### WORK TASK
Your task is to write out every line of the data exactly. Drop the pictures.

(DATA EXCERPT begins)

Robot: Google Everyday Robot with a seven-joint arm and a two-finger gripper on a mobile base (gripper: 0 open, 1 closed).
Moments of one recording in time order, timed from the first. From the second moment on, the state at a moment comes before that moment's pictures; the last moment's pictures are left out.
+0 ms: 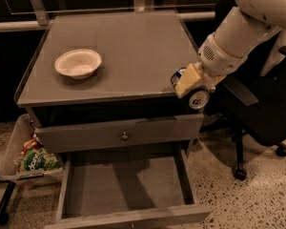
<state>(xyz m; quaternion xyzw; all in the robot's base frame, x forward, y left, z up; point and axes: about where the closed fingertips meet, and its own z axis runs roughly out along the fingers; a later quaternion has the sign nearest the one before) 0.542 -0.153 0.878 -0.18 0.97 0.14 0.13</state>
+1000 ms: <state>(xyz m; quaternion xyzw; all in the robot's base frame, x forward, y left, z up) 0.498 -0.146 0.849 -0.13 0.97 0.17 0.12</state>
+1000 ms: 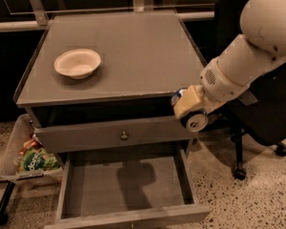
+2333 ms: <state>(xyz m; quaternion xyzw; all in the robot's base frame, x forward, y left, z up) 0.438 -0.092 0.724 -0.08 0.96 0.27 0.05</state>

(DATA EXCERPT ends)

### EXERCISE ANSWER
Robot: Google Everyday Robot with a seven-joint arm and a two-finger gripper on a mobile base (gripper: 0 open, 1 closed).
Moments of one recording in time order, timed from the first. From the second moment on, the state at a moment comes before that moment's pictures; the last moment's pictures are left out.
+0 ms: 
<state>(xyz m; quaternion xyzw; all in the robot's base frame, x forward, y left, z up; point and axes: about where the closed fingertips meet, and its own z axis runs roughly out along the fingers; a later quaternion has the sign nearest the one before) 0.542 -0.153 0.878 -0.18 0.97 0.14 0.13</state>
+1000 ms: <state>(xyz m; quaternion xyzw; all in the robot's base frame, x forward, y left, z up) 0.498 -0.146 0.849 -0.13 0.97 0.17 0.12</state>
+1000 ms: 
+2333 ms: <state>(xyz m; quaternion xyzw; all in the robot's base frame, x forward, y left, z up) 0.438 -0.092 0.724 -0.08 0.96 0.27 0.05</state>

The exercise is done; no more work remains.